Is the outcomeHook the right metric? — measuring the wrong thing is worse than measuring nothing. Picking the right metric is taste.
When to override the scheduler proposal? — three legitimate reasons (private information, missed dependency, strategic objective changed). Recognizing them requires context the scheduler doesn't have.
When a verification gate is wrong vs. the work is wrong? — investigating a Brief that won't convert requires human judgment about the gate's design.
Cross-functional disagreements — eng vs. design vs. PM. Humans broker.

A useful mental model: mechanize the factual layer; defend the judgment layer. The PM ↔ Engineering interface in the loop era spends almost all its time in the judgment layer, because the factual layer is largely automated.

PM33's design opinions on the PM ↔ Engineering interface:

The Brief schema makes the spec contract explicit. Engineering can read a Brief and immediately know: what's the input contract, what's the output contract, what are the side effects, what's the performance budget, what's the dependency graph. There's no "ask the PM what they meant."
Lifecycle events replace standup. When a Brief transitions states, a structured event fires. Engineering sees the audit log; PM sees the morning summary. The "where are we?" question is answered without a meeting.
The scheduler shows its work. pm33_optimize_priorities returns a proposal with reasons — alignment scores, AR(1) confidence per Brief, capacity constraints surfaced, dependency edges visible. PMs and engineers can argue with the proposal because the inputs are legible.
Verification gates are documented. When the AutoDoneVerificationService keeps a Brief in in_progress, the gate that's failing is named. Engineering doesn't have to ask "why isn't this done?" — the log says.
Specialist routing is policy-driven, not ad hoc. The matrix (backend-architect at Opus, frontend-developer at Opus with frontend-design skill, security-auditor on auth Briefs) is documented and enforceable. PMs and engineers agree on the matrix once; they don't re-negotiate it per Brief.

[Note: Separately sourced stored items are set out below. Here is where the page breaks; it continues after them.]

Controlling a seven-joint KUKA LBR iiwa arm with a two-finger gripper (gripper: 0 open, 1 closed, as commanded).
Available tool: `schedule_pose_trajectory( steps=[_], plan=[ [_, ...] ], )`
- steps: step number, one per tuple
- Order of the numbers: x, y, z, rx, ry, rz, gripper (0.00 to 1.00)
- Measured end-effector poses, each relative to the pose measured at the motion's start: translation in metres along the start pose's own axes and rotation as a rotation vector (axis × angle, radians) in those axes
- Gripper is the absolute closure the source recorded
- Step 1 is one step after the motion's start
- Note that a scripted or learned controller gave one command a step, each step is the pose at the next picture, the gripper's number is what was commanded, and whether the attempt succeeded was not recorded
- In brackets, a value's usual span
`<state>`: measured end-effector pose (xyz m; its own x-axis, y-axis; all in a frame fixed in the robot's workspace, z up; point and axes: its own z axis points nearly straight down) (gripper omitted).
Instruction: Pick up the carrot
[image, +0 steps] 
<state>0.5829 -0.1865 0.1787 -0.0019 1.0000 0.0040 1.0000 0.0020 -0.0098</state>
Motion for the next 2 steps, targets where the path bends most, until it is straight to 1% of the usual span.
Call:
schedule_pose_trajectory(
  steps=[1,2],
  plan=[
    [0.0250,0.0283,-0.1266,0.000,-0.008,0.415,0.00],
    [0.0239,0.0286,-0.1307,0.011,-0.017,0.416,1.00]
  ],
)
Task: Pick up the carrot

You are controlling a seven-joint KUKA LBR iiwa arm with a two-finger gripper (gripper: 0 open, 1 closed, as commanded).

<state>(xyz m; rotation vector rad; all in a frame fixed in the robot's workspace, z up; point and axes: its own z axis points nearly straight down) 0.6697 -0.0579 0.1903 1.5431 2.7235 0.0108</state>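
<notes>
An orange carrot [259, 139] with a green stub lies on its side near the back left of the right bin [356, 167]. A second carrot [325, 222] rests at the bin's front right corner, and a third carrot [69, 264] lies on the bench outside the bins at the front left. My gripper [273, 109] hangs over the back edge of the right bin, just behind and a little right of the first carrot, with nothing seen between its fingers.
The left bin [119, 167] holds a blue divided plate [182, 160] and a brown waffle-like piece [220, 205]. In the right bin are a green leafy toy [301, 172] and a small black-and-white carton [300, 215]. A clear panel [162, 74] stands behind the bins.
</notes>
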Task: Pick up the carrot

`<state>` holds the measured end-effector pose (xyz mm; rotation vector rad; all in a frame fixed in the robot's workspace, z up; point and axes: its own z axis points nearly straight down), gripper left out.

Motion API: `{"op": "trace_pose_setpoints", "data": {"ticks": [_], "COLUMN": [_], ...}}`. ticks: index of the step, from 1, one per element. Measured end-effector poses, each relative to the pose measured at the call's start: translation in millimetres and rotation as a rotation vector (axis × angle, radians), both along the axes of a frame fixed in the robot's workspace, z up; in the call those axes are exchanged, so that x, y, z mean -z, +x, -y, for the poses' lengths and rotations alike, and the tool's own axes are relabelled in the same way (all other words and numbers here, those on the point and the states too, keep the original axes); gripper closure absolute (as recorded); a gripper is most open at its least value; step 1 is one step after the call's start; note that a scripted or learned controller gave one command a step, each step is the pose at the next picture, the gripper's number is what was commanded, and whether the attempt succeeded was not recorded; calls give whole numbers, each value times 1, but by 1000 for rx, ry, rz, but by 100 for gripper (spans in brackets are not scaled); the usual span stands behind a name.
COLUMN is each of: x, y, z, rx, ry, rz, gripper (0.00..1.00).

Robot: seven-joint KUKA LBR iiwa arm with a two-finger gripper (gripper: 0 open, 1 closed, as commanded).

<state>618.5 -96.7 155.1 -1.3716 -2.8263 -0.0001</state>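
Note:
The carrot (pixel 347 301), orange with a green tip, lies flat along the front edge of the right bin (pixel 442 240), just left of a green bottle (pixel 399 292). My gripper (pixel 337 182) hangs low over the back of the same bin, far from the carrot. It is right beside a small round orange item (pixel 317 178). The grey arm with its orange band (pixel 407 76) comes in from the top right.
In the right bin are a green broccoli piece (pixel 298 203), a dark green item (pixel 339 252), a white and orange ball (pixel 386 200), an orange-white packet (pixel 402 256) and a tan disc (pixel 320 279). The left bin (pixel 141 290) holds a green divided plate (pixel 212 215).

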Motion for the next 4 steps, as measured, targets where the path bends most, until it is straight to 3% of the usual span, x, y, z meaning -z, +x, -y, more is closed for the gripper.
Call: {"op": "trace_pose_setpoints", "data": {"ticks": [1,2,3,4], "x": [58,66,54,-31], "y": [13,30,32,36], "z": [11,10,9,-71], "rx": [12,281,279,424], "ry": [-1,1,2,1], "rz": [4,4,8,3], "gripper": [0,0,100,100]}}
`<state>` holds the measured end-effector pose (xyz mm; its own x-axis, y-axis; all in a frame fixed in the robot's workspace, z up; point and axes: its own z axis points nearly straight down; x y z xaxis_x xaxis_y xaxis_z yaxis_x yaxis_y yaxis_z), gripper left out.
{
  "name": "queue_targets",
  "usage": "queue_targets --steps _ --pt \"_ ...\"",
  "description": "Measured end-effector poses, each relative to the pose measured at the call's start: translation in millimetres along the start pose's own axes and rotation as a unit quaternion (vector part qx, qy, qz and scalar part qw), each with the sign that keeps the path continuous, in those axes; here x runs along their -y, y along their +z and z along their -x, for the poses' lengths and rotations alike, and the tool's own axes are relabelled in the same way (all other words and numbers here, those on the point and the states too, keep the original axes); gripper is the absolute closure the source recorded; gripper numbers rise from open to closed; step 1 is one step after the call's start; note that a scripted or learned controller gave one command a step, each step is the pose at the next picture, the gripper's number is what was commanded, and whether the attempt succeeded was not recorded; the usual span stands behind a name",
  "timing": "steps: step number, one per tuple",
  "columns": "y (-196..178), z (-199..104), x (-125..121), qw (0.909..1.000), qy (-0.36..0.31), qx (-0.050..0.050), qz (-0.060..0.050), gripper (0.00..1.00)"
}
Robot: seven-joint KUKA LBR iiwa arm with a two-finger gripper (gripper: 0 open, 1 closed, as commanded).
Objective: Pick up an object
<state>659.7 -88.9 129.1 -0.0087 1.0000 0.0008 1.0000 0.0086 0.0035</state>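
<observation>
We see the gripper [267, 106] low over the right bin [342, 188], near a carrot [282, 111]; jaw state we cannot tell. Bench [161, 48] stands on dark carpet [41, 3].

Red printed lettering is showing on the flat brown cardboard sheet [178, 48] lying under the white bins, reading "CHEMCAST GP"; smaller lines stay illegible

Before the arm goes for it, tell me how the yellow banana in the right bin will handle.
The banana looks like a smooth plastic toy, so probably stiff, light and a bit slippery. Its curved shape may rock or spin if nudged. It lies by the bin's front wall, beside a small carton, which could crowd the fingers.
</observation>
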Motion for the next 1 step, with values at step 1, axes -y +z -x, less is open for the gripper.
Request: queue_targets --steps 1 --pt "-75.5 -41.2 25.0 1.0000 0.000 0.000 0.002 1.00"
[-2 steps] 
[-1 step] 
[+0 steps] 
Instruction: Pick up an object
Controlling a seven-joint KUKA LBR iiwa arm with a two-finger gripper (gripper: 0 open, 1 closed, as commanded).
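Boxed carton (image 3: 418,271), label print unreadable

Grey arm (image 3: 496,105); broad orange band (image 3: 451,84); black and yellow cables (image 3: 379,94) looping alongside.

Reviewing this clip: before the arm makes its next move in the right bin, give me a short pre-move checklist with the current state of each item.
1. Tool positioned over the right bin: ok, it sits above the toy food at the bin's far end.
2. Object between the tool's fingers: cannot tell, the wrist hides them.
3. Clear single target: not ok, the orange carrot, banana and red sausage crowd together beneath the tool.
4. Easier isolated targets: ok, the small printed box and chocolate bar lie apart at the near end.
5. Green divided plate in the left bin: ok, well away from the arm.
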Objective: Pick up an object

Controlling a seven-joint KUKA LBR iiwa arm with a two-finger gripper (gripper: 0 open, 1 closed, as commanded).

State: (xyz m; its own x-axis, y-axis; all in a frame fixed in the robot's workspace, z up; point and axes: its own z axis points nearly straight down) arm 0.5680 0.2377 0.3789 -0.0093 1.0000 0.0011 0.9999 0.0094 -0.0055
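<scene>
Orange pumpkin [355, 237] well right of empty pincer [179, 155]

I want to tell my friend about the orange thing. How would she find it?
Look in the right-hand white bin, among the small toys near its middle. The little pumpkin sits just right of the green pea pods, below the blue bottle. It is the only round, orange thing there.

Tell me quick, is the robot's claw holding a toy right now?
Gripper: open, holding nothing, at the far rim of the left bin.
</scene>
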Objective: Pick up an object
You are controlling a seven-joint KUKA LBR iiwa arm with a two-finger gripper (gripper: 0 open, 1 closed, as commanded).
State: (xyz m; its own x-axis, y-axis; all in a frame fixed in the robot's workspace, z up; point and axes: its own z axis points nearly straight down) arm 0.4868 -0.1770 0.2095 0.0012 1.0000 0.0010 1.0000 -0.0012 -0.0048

These mechanisms aren't PM33-specific. Any closed-loop system that takes the Brief/Loop pattern seriously will need to make the interface legible in similar ways. PM33 just chose specific opinions.

Discussion prompts

Pick the last 3 mid-sprint scope thrashes your team had. Which mode of handoff was missing (structured Brief? front-load conversation? escalation pathway)?
What spec-quality habit would your PMs need to develop to make Mode 1 (structured handoff) work reliably?
Of the six judgment surfaces above, which does your team get right today? Which is owned implicitly without an owner?
The mechanization shift — what does your engineering team currently spend time on that has become mechanizable?